I work in the woods and I find all kinds of crazy shit at a rate of one or more a week. Favorite things were in abandoned house dumps in the Southeastern US Atlantic coastal states. A hundred years ago and more they used to just throw their trash down the holler in back of the house. So I'd dig through the pile looking for old coke and perfume bottles. I sold a perfume bottle from 1897 once for a hundred and probably still got ripped off.
I find half inflated mylar balloons constantly. After Valentine's day especially and they all say something like "I love you 4ever", I'm sure that's true until the balloon flies away.
The most disturbing thing I've found was a HUGE pink stuffed elephant along the North shore of Escambia Bay in Florida.

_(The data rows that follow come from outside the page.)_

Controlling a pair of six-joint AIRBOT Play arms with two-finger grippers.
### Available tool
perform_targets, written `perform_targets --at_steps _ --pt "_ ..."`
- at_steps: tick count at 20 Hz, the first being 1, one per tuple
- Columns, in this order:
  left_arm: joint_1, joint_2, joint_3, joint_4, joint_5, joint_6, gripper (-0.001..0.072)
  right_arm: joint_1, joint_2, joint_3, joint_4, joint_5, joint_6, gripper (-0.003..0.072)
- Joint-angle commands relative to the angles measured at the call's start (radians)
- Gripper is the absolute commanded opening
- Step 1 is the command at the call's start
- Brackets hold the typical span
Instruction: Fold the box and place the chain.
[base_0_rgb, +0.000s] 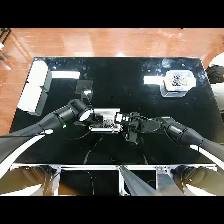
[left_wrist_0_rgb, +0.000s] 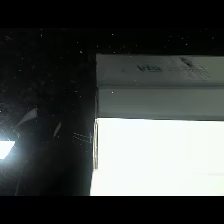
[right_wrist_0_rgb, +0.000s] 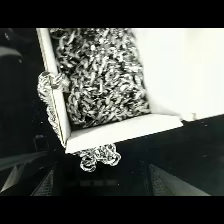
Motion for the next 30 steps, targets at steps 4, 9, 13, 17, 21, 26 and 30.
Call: perform_targets --at_steps 4,9,13,17,21,26,30 --pt "-0.001 0.000 0.000 0.000 0.000 0.001 0.0017 0.013 -0.029 0.000 0.054 0.042 -0.085 0.0693" --pt "-0.001 0.000 0.000 0.000 0.000 0.001 0.0017 0.024 -0.046 0.000 0.074 0.036 -0.101 0.0351" --pt "-0.001 0.000 0.000 0.000 -0.004 0.001 0.0017 0.024 -0.035 0.000 0.073 -0.029 -0.098 0.0019" --pt "-0.001 0.000 0.000 0.000 -0.008 0.000 0.0017 0.004 0.029 0.000 0.014 -0.052 0.011 0.0018" --pt "-0.001 0.000 0.000 0.000 -0.013 0.001 0.0017 -0.046 0.130 0.000 -0.013 -0.157 0.117 0.0019" --pt "-0.001 0.000 0.000 0.000 -0.012 0.000 0.0017 -0.046 0.303 0.054 -0.006 -0.280 0.343 0.0018" --pt "-0.001 0.000 0.000 0.000 -0.011 0.001 0.0017 -0.046 0.333 0.153 0.063 -0.287 0.499 0.0016"
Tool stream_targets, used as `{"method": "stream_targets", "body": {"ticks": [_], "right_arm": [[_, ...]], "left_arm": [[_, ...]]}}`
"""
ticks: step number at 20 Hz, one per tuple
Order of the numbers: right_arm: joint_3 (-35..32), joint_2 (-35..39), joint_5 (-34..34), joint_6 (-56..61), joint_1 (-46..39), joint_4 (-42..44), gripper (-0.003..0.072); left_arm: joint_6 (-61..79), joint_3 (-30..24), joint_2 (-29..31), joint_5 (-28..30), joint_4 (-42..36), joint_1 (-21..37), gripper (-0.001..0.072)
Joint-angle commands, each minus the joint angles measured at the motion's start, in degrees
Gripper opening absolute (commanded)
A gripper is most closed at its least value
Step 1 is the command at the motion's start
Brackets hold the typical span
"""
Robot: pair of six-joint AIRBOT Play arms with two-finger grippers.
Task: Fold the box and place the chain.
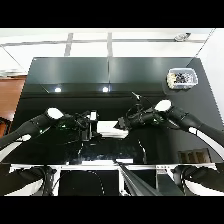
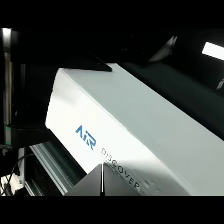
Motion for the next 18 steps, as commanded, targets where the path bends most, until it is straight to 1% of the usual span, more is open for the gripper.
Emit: {"method": "stream_targets", "body": {"ticks": [1, 4, 7, 9, 12, 14, 16, 18], "right_arm": [[0.0, -0.9, -0.3, 1.3, 0.5, -2.7, 0.0018], [0.4, 0.0, 0.4, 1.7, 0.2, -2.4, 0.0019], [2.1, 3.6, 2.4, 3.5, 0.0, -4.6, 0.0019], [4.9, 6.9, 8.0, 4.2, -1.6, -7.7, 0.0019], [7.9, 13.8, 17.4, 6.2, -7.8, -13.4, 0.0019], [7.9, 19.3, 22.9, 10.8, -13.5, -21.8, 0.0019], [7.9, 23.7, 27.7, 15.7, -17.6, -31.0, 0.0019], [7.9, 27.7, 31.3, 17.2, -20.9, -35.7, 0.0019]], "left_arm": [[0.0, 0.0, 0.0, 0.1, 0.0, 0.0, 0.0508], [0.0, 0.0, 0.0, 0.1, 0.0, 0.0, 0.0508], [0.0, 0.0, 0.0, -0.1, 0.0, 0.0, 0.0508], [0.0, 0.0, 0.0, -0.1, 0.0, 0.0, 0.0508], [-0.4, 0.0, 0.2, -0.1, 0.0, 0.0, 0.0508], [-2.1, 0.0, 0.9, -0.1, 0.2, 0.0, 0.0516], [-3.8, 0.0, 3.1, -0.3, 1.9, 0.0, 0.072], [-6.3, 0.0, 6.4, -0.3, 4.2, 0.0, 0.072]]}}
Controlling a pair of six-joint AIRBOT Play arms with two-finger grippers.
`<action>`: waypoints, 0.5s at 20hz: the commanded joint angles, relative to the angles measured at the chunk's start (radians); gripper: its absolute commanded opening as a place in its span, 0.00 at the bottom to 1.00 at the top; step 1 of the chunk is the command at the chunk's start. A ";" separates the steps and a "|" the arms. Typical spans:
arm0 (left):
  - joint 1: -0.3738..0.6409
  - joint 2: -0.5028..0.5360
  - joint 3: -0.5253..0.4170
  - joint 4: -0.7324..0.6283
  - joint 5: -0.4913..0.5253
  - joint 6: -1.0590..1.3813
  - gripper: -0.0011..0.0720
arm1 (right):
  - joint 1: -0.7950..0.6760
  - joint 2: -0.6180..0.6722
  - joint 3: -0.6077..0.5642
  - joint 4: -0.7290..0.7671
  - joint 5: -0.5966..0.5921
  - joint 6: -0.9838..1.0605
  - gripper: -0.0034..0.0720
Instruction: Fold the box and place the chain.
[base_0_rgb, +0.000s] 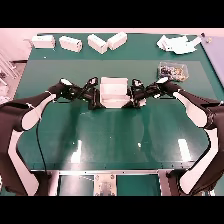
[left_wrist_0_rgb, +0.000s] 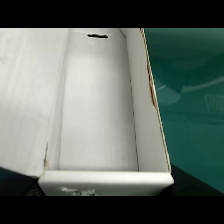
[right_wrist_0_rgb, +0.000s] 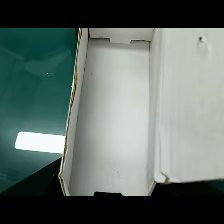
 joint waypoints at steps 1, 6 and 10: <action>0.000 -0.001 0.001 -0.006 -0.001 0.002 0.66 | 0.001 0.000 0.000 0.000 -0.001 -0.001 0.49; -0.001 -0.001 0.001 -0.016 -0.001 0.002 0.66 | 0.001 0.000 0.000 0.000 -0.001 -0.001 0.49; -0.001 -0.001 0.001 -0.019 -0.002 0.002 0.66 | 0.001 0.000 0.000 0.000 -0.001 -0.001 0.49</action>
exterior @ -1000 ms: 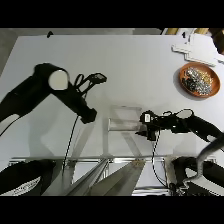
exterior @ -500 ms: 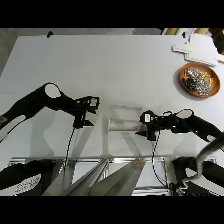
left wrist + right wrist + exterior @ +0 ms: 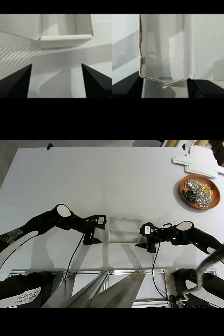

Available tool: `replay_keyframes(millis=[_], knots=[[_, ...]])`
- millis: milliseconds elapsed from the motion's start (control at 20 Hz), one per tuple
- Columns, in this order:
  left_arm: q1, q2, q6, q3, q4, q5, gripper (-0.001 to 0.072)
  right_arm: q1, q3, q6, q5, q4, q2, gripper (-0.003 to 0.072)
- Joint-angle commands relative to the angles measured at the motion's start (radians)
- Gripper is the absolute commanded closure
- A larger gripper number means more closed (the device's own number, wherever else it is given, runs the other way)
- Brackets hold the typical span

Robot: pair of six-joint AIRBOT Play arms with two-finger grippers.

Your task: Fold the box and place the chain.

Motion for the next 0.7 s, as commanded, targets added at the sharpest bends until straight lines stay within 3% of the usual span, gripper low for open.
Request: replay_keyframes(millis=[0, 650], knots=[[-0.019, 0.011, 0.062, -0.051, -0.048, 0.057, 0.0009, 0.000, 0.001, 0.000, 0.000, 0.000, 0.001, 0.0275], [-0.055, 0.006, 0.147, -0.051, -0.209, 0.113, 0.0003, 0.000, 0.001, 0.000, 0.000, 0.000, 0.001, 0.0275]])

It was devastating, deeply depressional, bc Hurricane Ivan had just ripped up thousands of homes south of that same Bay less than six months before that. There were still blue tarps on roofs everywhere. I thought about taking it off the shoreline and posting a lost and found ad but that seemed wrong. The elephant washed up so that it was actually standing on it's feet, just above the high tide line, kind of like that's where it always belonged. I mean, a stuffed animal washed more than a mile - probably, but at least several thousands yards - across a bay to land on it's feet on the other side. I did take a picture and the picture definitely fit the mood of the stuffed beast. It's an overcast day, the waves are white capping almost to it's feet and there sits the elephant, standing strong against the Storm. I think I still have that picture somewhere and while I haven't looked at it in a couple of years i used to look at it all the time when I started feeling sorry for myself. You get out of that picture what you want to take from it. If anything can be motivational and depressing at the same time, that picture is it. I suppose that doesn't fit the mood of the thread but hey, it's a stuffed pink elephant - where else, even on this site, can you fit that story in. Remember, it's rare that your circumstances will ever get so bad that you can't find someone else who is worse off than you - just ask pinky!


----------



## HemlockSaoirse (Jun 15, 2017)

Outside of the town I used to live in maybe 10-15 miles out there was an abandoned cabin in the woods and a large sinkhole next to it. Wandering around stoned I thought it was a good idea to climb down the hole and check it out. It was a collapsed cellar and still had a good bit intact. Scanning around with my light I damn near jumped out of my skin because someone hung a sex doll from a noose in one of the uncollapsed sections and I thought it was a body. There were also Polaroids of three different women laying around. It still fucks with me to this day.


----------



## Rob Nothing (Jun 15, 2017)

the wood can go both ways.. you see weird shit and you see beautiful shit and all the while just be glad you didnt run into any bears or poltergeists.. or sex dolls ( I am so sorry, man, thats creepy as fuck)


----------



## TheWindAndRain (Jun 15, 2017)

Itsnot the woods,but here is a good one where a redditor finds then revisits a filthy porn lair inside a bridge. Photos included



Any way to get this image to show up?










@Matt Derrick also had/has a good story on squattheplanet.com/old where they found a bloody dildo and other questionable things at a train siding in the woods.


----------



## HemlockSaoirse (Jun 16, 2017)

The fact that the bloody condom went missing between their trips is nuts. Great read though.


----------